## Exercise goal
Lines below starting with the line with "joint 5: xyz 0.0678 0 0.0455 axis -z" and going on through the line with "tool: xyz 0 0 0" must be output exactly; the rest of the records must be left out.

## Data
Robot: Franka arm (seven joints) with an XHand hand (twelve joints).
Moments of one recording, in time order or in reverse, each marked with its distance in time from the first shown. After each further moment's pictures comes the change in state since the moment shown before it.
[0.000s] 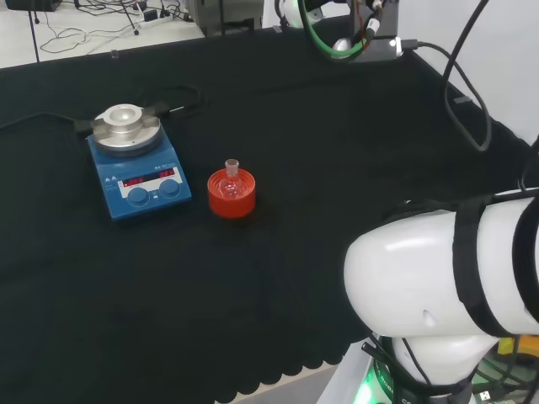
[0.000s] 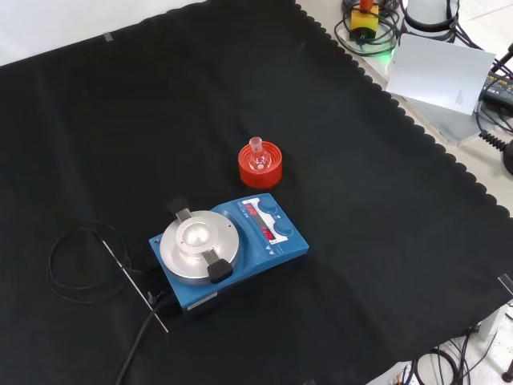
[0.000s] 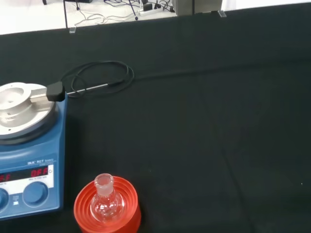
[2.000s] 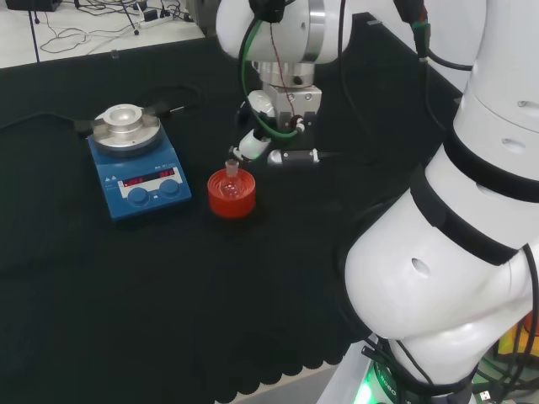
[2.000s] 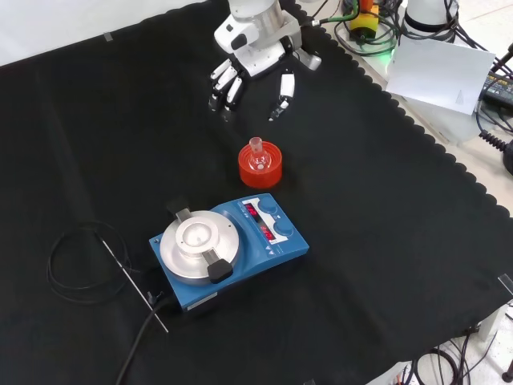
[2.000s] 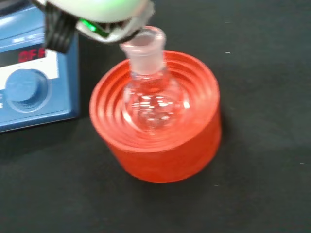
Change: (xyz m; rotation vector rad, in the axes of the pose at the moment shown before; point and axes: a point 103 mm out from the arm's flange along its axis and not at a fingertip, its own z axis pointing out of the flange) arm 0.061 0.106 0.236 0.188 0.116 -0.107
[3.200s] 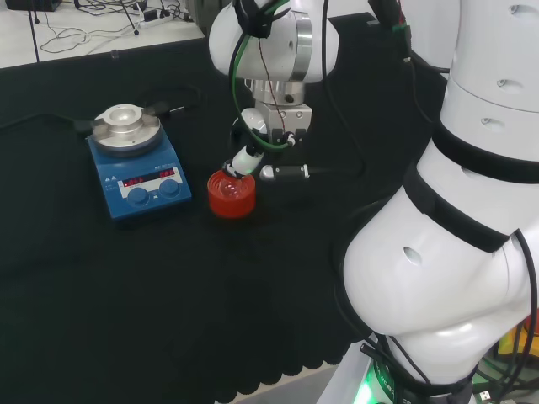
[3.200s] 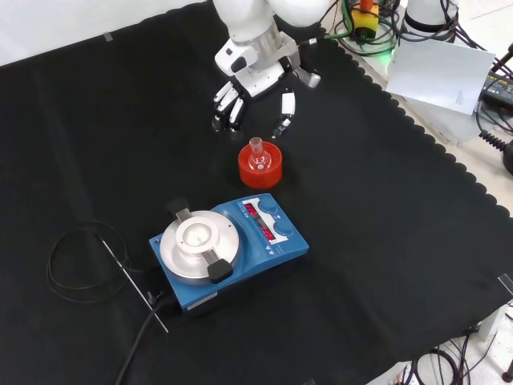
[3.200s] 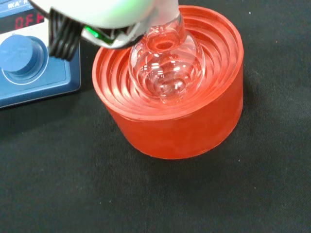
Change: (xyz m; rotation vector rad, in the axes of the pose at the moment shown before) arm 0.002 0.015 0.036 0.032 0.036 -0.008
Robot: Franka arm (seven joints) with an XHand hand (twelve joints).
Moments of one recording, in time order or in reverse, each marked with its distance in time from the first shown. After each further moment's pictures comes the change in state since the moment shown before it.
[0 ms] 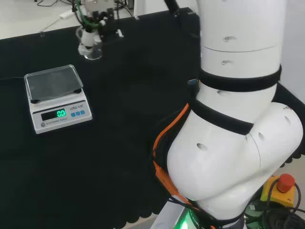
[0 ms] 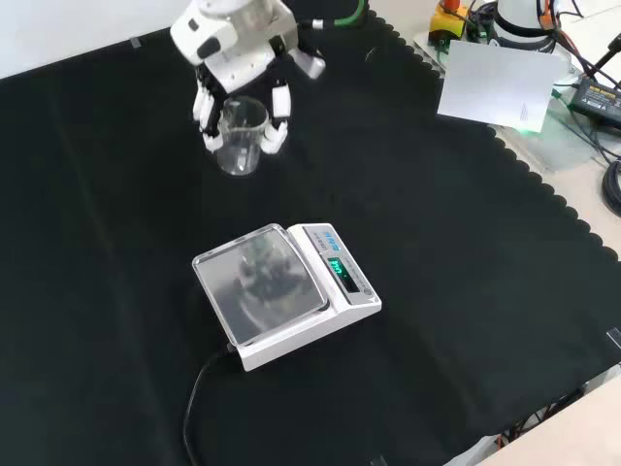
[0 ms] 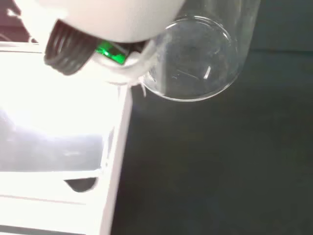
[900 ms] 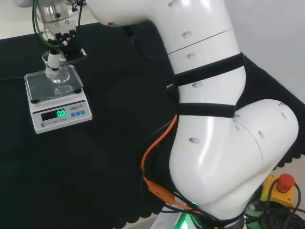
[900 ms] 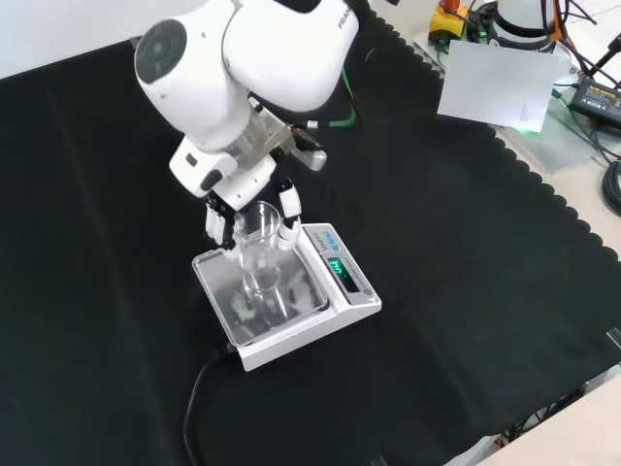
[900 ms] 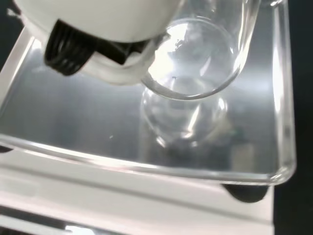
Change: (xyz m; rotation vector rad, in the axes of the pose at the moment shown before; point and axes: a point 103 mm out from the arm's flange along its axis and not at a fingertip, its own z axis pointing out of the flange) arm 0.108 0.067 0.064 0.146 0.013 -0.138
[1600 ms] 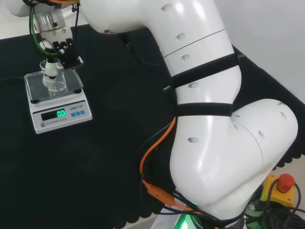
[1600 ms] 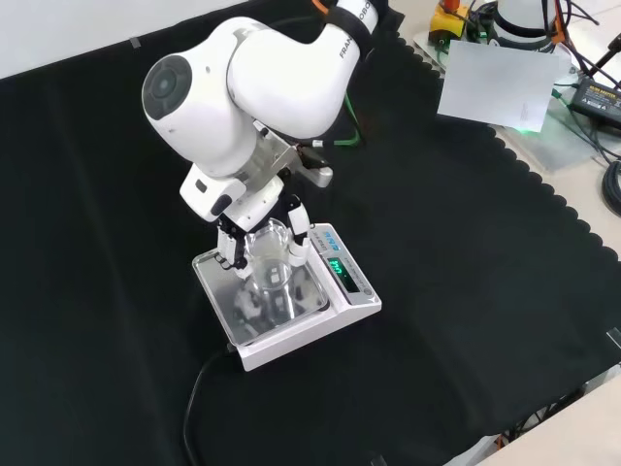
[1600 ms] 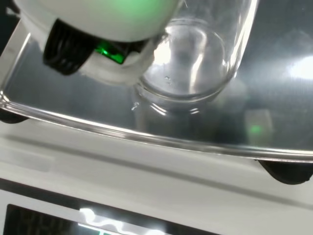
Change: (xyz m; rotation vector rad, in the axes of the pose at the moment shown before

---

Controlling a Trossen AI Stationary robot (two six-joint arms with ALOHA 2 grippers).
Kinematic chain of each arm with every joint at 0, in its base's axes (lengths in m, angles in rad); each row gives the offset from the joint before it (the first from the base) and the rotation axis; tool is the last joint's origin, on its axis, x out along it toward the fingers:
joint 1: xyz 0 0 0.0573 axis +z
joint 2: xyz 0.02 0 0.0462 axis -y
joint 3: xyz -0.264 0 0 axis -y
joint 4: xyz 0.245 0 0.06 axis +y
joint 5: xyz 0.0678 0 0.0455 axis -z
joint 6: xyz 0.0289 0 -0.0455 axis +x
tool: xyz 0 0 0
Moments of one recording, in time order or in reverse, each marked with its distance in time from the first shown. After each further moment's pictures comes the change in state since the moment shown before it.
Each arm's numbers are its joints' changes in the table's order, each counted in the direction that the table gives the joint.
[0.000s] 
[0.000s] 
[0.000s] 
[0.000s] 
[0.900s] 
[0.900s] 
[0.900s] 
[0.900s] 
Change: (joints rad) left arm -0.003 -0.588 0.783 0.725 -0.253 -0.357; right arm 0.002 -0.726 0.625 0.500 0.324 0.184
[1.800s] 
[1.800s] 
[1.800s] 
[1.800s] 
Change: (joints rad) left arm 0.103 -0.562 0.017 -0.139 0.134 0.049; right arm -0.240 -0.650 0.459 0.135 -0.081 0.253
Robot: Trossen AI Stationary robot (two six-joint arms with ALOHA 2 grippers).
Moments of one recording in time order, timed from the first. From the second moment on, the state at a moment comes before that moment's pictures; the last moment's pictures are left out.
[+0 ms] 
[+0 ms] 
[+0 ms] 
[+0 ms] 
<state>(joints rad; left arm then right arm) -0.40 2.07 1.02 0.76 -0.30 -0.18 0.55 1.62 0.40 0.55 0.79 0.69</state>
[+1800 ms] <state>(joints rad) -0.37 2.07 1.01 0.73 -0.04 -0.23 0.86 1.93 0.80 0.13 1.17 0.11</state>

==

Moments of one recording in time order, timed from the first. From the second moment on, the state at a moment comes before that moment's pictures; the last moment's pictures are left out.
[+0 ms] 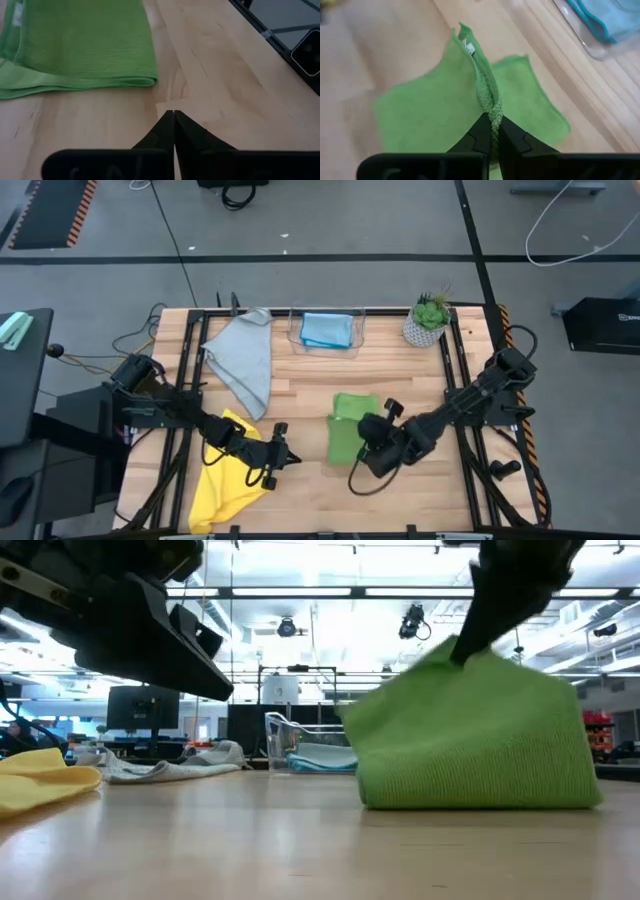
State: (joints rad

## Task solution
joint 5: xyz 0.0678 0 0.0455 axis -z
joint 6: xyz 0.0289 0 -0.0455 axis +x
tool: xyz 0 0 0

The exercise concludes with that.